### Input for this task
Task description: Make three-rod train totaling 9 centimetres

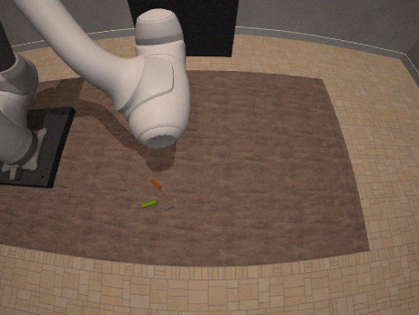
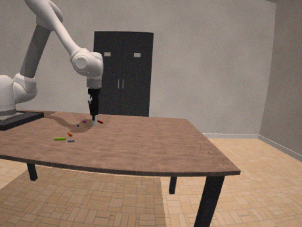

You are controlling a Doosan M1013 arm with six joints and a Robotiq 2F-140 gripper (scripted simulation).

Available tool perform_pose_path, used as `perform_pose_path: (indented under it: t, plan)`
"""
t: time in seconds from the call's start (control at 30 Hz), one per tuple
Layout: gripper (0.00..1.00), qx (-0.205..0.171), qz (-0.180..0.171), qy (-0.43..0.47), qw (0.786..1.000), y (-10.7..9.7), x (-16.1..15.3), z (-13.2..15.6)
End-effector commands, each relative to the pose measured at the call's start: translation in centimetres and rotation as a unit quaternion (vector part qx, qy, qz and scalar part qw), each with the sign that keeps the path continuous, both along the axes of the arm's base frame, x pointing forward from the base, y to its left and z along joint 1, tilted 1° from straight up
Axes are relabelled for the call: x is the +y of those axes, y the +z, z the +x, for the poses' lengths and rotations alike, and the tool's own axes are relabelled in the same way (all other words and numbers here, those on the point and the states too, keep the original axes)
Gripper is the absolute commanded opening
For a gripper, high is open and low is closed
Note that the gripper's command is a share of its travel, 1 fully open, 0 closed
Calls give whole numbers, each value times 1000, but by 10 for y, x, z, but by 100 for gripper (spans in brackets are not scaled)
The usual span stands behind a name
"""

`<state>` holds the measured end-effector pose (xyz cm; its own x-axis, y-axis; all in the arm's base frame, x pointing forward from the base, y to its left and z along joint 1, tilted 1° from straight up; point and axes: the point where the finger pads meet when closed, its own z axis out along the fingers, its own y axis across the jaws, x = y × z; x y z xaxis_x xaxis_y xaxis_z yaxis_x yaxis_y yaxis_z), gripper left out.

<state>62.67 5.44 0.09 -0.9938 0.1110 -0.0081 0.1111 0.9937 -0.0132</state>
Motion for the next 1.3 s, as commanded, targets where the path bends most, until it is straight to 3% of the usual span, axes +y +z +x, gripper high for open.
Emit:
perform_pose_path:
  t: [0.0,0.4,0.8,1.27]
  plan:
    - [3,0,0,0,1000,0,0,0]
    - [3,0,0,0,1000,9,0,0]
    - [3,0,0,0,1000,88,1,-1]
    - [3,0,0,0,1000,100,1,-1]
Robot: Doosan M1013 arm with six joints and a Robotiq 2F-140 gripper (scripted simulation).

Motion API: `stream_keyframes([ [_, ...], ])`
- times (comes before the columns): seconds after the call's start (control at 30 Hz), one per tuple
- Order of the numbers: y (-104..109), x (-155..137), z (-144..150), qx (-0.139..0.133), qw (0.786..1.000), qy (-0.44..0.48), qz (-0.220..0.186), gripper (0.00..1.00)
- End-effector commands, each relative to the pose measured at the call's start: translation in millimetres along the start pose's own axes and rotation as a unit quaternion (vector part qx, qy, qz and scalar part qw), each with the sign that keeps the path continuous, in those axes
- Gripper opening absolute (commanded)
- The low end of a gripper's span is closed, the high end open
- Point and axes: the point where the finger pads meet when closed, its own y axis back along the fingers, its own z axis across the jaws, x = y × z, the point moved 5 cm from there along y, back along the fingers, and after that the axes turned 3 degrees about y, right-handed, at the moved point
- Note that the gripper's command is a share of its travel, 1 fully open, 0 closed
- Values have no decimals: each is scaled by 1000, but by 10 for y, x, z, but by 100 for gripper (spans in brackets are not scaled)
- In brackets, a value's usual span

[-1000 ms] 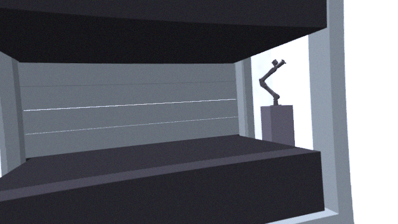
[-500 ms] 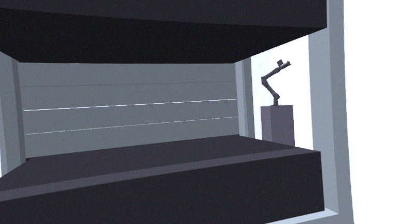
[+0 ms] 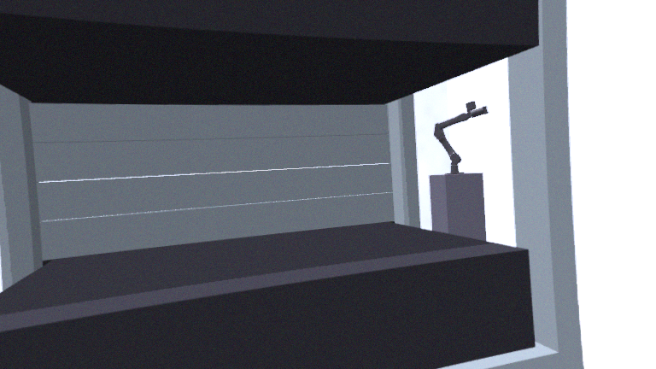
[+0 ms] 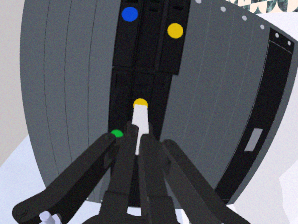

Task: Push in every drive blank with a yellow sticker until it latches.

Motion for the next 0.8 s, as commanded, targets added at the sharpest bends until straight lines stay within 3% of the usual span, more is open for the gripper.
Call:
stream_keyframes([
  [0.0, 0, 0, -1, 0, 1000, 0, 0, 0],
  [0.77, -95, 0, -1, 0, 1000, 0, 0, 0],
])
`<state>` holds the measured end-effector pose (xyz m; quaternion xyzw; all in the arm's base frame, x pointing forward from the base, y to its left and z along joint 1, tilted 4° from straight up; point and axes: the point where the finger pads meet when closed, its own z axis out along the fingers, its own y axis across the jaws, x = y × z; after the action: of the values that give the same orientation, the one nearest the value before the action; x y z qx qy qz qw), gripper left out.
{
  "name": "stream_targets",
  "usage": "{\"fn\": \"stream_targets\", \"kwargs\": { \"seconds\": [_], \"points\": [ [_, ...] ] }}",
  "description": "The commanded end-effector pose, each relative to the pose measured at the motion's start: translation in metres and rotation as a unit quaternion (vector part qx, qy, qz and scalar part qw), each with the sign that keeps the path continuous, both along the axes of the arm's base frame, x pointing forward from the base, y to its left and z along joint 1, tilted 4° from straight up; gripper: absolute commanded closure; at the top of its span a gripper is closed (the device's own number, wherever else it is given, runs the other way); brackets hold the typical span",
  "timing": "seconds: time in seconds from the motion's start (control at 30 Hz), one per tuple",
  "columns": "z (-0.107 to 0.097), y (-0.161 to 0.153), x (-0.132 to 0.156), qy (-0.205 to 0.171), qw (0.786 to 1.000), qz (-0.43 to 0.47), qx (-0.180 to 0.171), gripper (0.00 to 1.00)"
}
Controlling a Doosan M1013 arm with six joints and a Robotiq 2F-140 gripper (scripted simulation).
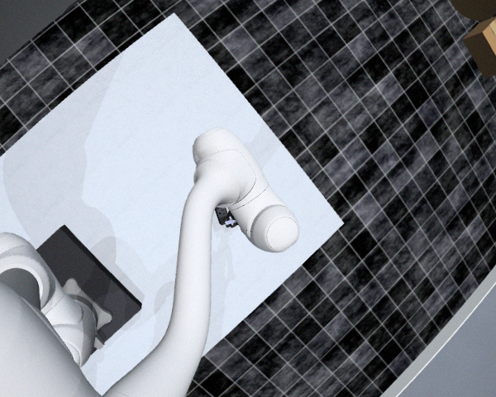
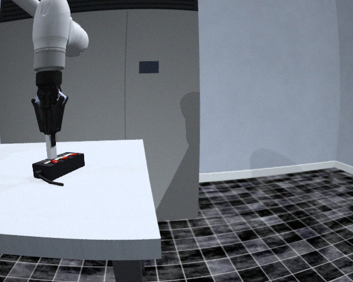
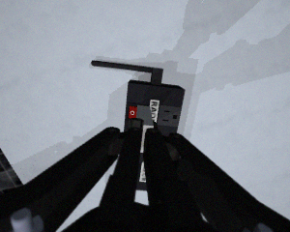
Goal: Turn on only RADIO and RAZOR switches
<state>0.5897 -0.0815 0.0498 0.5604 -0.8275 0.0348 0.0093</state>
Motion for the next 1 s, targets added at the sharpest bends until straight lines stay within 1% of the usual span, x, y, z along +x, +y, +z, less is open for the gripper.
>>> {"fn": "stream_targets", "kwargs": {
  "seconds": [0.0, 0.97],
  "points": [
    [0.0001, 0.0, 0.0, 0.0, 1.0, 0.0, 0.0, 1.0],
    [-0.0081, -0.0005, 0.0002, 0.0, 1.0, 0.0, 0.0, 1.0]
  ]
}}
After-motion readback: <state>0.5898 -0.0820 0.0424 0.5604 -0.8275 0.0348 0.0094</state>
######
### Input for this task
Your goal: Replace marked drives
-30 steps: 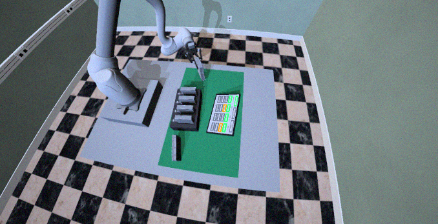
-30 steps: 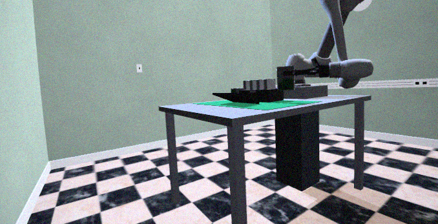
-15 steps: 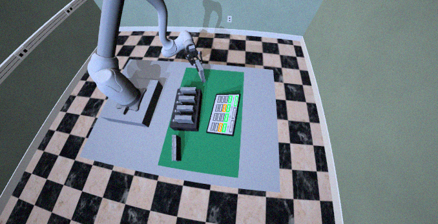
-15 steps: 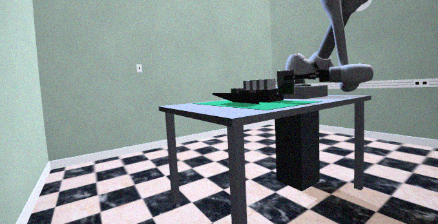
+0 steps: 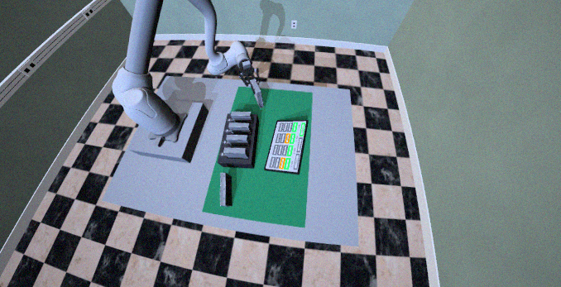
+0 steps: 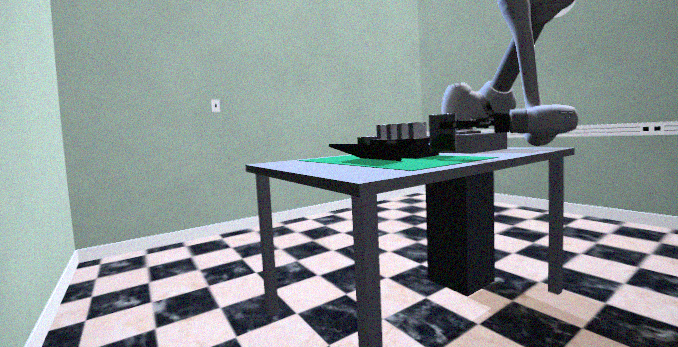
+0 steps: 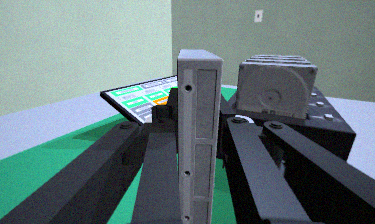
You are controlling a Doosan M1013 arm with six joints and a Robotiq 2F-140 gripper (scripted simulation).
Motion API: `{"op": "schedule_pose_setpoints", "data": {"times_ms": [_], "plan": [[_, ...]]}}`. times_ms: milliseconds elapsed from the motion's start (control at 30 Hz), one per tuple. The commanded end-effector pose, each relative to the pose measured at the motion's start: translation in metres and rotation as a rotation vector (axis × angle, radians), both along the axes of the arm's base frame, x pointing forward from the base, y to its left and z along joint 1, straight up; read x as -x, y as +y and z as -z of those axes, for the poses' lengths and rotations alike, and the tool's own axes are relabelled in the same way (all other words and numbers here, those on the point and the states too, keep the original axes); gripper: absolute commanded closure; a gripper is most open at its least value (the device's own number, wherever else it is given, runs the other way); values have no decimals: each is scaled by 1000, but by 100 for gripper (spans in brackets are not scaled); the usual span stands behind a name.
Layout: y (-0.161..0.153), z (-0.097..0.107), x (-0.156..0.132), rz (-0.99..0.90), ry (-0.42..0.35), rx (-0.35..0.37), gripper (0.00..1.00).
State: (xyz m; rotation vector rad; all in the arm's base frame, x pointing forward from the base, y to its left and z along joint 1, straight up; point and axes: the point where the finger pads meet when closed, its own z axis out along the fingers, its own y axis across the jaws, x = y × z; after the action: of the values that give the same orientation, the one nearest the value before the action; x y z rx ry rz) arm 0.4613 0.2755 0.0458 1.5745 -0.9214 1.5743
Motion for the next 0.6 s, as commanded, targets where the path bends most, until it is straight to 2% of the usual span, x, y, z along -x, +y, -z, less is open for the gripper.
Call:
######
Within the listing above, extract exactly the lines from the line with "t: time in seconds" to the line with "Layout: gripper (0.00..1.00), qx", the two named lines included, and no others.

*Finished task*:
t: time in seconds from the call's start (control at 30 Hz), one per tuple
Layout: gripper (0.00..1.00), qx (-0.205..0.171), qz (-0.180..0.171), qy (-0.43..0.47), qw (0.786..1.000), y (-10.7..9.7), x (-16.1..15.3), z (-13.2..15.6)

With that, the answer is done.